Sunday, August 5, 2012

London 2012: Day Nine

Swimming may have come to an end at these Olympics (pool swimming, that is), but I’ve still got quite a bit to say about the 2012 Olympics. While no other sport gets me quite as excited as swimming, a few other events today have a lot of key storylines surrounding them, and all provided or will provide some highlights for the day. Today, I had or will have my eyes on events in tennis, gymnastics, track, and back in the Aquatic Center for diving.

The day kicked off at Wimbledon with a rematch between Roger Federer and Andy Murray in the gold medal men’s tennis final. Federer beat Murray in four sets at Wimbledon last month as Murray faced huge pressure from his home country to win his first Grand Slam title. While Murray had his eyes on revenge and his first ever win in a best-of-three final, Federer sought to accomplish the Career Golden Slam – wins in all four Grand Slam tournaments and the Olympic gold. Murray, though, dominated the greatest tennis player of all time, winning 6-2, 6-1, 6-4 to the roars of his home crowd.

I predicted that Murray would take the win over Federer; when a great player gets a second chance after losing to the same opponent so recently, he will usually take advantage of that opportunity. Murray finally came through today, and I think that sets him up for a run at his first Grand Slam title at the upcoming U.S. Open. I picked Novak Djokovic to beat Juan Martin del Potro to earn his second-straight Olympic bronze, but del Potro beat the former world number one for his first Olympic medal.

American McKayla Maroney entered the women’s vault event in gymnastics as the heavy gold medal favorite. On her first attempt, Maroney put up the top vault of the day, but she shockingly fell down on her second attempt. Maroney ended up with the silver behind Romania’s Sandra Izbasa after the judges averaged the two scores. For sure, Maroney’s silver medal counts as an upset for the usually-perfect vault specialist. No one expected Maroney to finish anywhere besides the top of the podium, especially after Bela Karolyi marveled that her vault in the team final did not earn perfect marks.

No upsets came in diving today as Wu Minxia earned her sixth Olympic medal and the fifth gold medal in diving for China at these Olympics.
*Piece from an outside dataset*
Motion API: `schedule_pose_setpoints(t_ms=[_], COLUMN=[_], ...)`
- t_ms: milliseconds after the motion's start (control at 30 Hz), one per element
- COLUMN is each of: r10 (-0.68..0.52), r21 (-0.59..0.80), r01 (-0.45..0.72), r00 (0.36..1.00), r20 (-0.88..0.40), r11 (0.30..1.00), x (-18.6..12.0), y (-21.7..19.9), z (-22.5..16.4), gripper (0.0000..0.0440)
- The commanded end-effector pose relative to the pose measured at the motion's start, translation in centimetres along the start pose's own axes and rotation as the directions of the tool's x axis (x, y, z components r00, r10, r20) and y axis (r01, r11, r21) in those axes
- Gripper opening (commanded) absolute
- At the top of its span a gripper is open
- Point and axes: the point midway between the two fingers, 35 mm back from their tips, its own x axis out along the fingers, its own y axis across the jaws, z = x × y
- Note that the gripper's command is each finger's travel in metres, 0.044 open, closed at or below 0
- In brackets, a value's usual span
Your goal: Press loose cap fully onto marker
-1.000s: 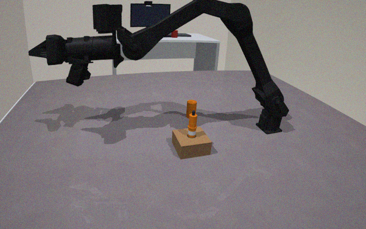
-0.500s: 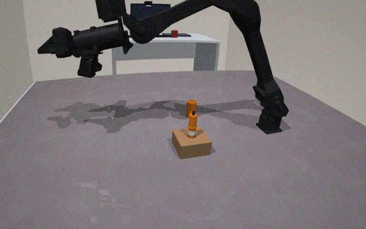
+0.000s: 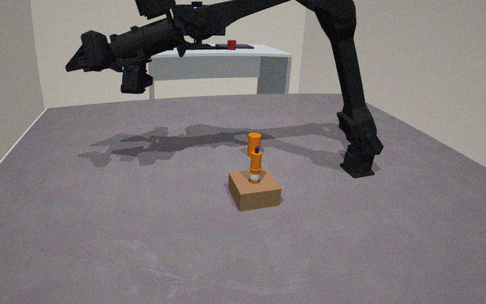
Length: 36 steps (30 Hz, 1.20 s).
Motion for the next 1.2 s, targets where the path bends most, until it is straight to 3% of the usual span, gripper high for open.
schedule_pose_setpoints(t_ms=[0,1167], r10=[0.017,0.166], r21=[0.010,0.035], r01=[-0.017,-0.189], r00=[1.000,0.927], r20=[0.019,0.336], r11=[1.000,0.981], x=[-0.8,-7.7], y=[0.3,4.0], z=[-0.2,3.3], gripper=[0.0320,0.0321])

With the win, Wu tied Guo Jingjing as the most decorated diver in history. China struck again when He Zi took silver, and Mexico’s Laura Sanchez Soto took bronze. Cassidy Krug from the U.S. stood well within medal contention before the final round, hanging right in with Sanchez Soto and Italy’s Tania Cagnotto before falling to seventh place. Still, the Americans have already won three diving medals, three more than they had in the last two Olympics combined, and they still have more medal chances coming up this week.
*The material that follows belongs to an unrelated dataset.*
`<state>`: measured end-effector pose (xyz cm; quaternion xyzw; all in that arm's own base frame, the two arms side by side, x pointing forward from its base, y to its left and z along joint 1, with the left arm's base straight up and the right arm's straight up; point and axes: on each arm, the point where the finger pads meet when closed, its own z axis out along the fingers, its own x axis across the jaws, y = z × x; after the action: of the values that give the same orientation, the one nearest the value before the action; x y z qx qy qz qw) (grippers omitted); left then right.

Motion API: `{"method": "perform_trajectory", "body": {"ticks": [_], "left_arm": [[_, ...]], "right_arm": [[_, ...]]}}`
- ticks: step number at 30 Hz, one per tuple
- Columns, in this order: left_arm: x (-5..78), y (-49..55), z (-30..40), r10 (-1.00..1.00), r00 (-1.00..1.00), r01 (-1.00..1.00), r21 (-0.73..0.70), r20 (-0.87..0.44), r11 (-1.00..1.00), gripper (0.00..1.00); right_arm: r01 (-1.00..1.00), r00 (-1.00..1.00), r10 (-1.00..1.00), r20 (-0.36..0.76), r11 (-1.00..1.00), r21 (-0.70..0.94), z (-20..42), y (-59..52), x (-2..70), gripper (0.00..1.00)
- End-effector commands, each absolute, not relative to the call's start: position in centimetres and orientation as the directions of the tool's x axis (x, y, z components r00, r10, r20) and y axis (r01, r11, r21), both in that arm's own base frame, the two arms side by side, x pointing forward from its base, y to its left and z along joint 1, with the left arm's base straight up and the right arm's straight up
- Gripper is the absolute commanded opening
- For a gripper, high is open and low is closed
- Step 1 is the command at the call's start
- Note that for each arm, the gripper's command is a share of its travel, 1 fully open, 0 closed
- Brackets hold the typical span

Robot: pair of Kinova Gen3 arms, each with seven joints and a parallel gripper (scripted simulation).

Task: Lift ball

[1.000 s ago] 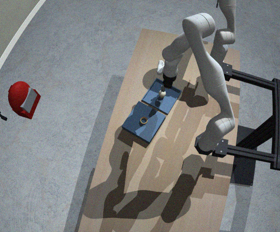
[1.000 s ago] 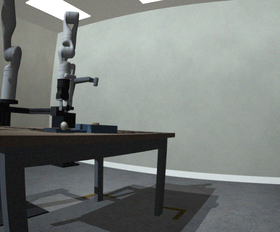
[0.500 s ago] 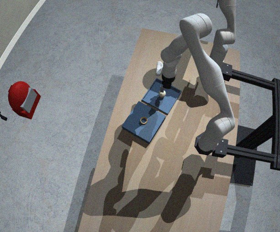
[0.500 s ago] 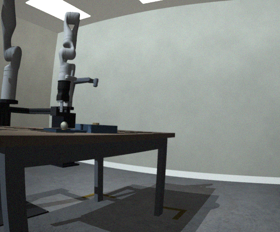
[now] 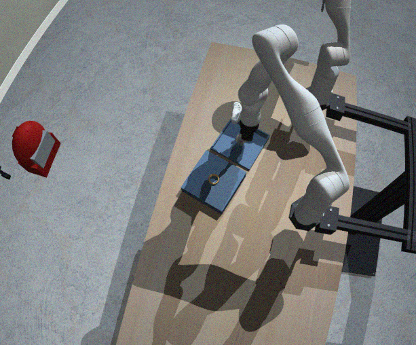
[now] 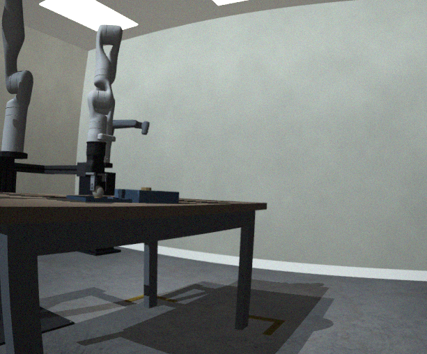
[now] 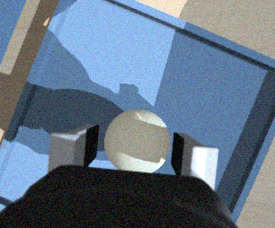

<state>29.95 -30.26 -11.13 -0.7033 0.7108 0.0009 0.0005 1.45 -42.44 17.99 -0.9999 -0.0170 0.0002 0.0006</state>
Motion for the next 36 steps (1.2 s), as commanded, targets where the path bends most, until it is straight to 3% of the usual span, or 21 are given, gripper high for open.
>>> {"method": "perform_trajectory", "body": {"ticks": [1, 15, 16, 26, 36], "left_arm": [[30.1, -30.4, -13.1, -1.0, -0.011, -1.0, -0.001, 0.0, 0.011, 1.0], [30.1, -30.4, -13.2, -1.0, -0.011, -1.0, -0.001, 0.0, 0.011, 1.0], [30.1, -30.4, -13.2, -1.0, -0.011, -1.0, -0.001, 0.0, 0.011, 0.0], [30.1, -30.4, -12.7, -1.0, -0.011, -1.0, -0.001, 0.0, 0.011, 0.0], [30.0, -30.3, -6.3, -1.0, -0.011, -1.0, -0.002, 0.0, 0.011, 0.0]], "right_arm": [[0.034, 0.999, 0.034, 0.0, -0.999, 0.001, 18.1, -42.5, 1.4, 1.0], [0.034, 0.999, 0.034, 0.0, -0.999, 0.001, 18.1, -42.5, 1.4, 1.0], [0.034, 0.999, 0.034, 0.0, -0.999, 0.001, 18.1, -42.5, 1.4, 1.0], [0.034, 0.999, 0.034, 0.0, -0.999, 0.001, 18.1, -42.5, 1.4, 1.0], [0.034, 0.999, 0.034, 0.0, -0.999, 0.001, 18.1, -42.5, 1.4, 1.0]]}}
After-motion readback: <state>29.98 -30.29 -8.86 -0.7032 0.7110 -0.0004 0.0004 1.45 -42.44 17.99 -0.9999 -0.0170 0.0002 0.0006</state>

Finally, we’ve got a big race coming up in minutes in the men’s 100m dash. Jamaica’s Yohan Blake will start from lane five (the fastest lane), with Americans Tyson Gay and Justin Gatlin on either side of him. Blake won the World title last year after countryman Usain Bolt false started. Bolt, of course, won gold in Beijing and holds the world record at 9.58. Blake beat Bolt and former world record-holder Asafa Powell at Jamaica’s Olympic Trials, but he faces a much deeper field tonight, and a medalist could come from any lane.

After Gay failed to final four years ago, Bolt and Powell entered the final as the favorites, but Powell ended up off the medal podium after Trinidad and Tobago’s Richard Thompson and the U.S.’s Walter Dix overpowered him. Thompson got into the final this time, and he could pull a surprise medal finish from lane two. American Ryan Bailey led the field through the first round, and he’s in the field, along with Powell and Dutchman Churandy Martina. He has some major challengers, but Bolt knows how to come through when the stakes reach their highest. He should take gold.

1. Usain Bolt
2. Yohan Blake
3. Justin Gatlin

I’ve been participating in ESPN’s London Pick’em with very mediocre results. For most sports, I’m guessing on my picks, and most questions involve asking if something will happen or not. For example, one asks if the American men’s basketball team will beat Lithuania by 25 points or if the game will finish in some other result. While the Americans won, Lithuania hung in until the very end and only lost by 5, so I got no credit. Still, I’m enjoying making the picks. So far today, I’m an impressive 7-for-11, though I don’t expect to come close to my record in picking swimming finals, where I finished 21-for-32 (in my original picks).